Not mentioned in this Chaffee County relief fund drive article is the phrase Armenian Genocide, although that is what most historians and scholars today agree took place in Armenia from 1915-1918. The death toll of the genocide is estimated between 800,000 to 1.5 million Armenians at the hands of the Ottoman Empire.

However, these mass killings couldn’t be called a genocide at the time because the term didn’t actually exist in 1919. Raphael Lemkin coined the term in 1944 in his book, Axis Rule in Occupied Europe. The word is a Greek/Latin hybrid, combining the Greek word genos (race) with the Latin cide (killing) to make genocide, or race killing. Lemkin saw the Armenian Genocide as a precursor to the Holocaust that took place 20 years later, and he ensured that the term was included in the Nuremberg documents after WWII.
The article points to “murders, arson and other cruelties practiced upon [Armenians].” Those targeted who were not killed were driven out of the country to the mountains and deserts where many starved to death. Those who survived either returned to Armenia after WWI, or they are now part of the Armenian diaspora that is estimated at 10 million people.
The genocide began on April 24, 1915, when Ottoman Turks rounded up 250 Ottoman Armenian intellectuals in the Ottoman capital of Constantinople and deported or executed them. Today, April 24th is known as Armenian Genocide Remembrance Day.

Over the next five years, Armenians were systematically killed on Ottoman government’s orders through the use of Death Marches, Concentration Camps, Mass Burnings, Drownings, and a Special Organization who was only special in their ability to kill mercilessly.
The New York Times reported thoroughly on these mass killings with 145 articles in the year 1915 alone. Theodore Roosevelt condemned the hypocrisy of the U.S. for keeping Turkey as an ally while knowing that they were committing what he called “the greatest crime of the war” and yet asking for permission to help the survivors.

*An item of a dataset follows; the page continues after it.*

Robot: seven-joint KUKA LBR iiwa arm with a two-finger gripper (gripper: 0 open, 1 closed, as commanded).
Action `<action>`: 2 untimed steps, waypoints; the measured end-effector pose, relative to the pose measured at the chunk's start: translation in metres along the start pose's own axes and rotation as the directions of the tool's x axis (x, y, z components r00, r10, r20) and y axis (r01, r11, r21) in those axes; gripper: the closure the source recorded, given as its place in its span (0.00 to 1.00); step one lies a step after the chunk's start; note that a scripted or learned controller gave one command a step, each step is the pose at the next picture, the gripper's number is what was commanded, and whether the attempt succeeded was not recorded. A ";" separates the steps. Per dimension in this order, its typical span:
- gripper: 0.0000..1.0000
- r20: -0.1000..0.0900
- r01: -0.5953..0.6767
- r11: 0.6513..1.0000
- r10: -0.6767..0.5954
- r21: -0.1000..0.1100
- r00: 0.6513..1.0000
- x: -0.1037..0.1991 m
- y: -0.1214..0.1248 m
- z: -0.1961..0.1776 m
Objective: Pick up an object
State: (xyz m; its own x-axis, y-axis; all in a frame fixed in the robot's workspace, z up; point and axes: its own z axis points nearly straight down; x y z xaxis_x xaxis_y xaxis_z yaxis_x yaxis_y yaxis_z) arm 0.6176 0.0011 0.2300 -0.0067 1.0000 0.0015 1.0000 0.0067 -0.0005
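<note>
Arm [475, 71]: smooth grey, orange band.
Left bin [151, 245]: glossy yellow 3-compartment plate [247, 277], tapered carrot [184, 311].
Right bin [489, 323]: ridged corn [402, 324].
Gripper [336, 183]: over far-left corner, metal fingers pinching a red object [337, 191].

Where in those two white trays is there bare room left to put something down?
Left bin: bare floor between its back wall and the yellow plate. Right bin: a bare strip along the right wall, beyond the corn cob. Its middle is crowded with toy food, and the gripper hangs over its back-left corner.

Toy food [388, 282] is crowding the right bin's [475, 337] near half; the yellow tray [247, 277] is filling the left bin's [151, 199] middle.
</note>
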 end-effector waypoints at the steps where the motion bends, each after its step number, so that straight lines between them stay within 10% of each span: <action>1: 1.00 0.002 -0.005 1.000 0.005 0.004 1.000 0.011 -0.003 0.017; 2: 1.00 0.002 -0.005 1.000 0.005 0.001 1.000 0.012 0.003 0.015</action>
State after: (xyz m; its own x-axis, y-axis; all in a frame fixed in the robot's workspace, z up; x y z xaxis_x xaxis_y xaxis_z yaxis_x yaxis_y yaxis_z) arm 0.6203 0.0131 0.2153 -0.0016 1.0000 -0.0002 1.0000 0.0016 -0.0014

Just don’t bring this Armenian Genocide up with Turkey, the successor to the Ottoman Empire, who denies that the massacres were a genocide. Turkey denies the 1.5 million killed figure, and they maintain that actions taken against Christian Armenians were in response to these Armenians siding with Allied power, Russia, in opposition to the Central power aligned Ottoman Empire at the start of WWI.
Notably, the U.S. still has not called it a genocide, likely because it doesn’t want to alienate Turkey as an ally. There is a fear in Turkey that if they call the mass killings and deportations a genocide now then they will be forced to pay massive reparations.
100 years ago today, Chaffee County citizens were called upon to send money to the Armenian relief fund in order to provide aid to the survivors of the (contested) Armenian Genocide that resulted in the death of 1.5 million Armenians by Ottoman Turks during WWI.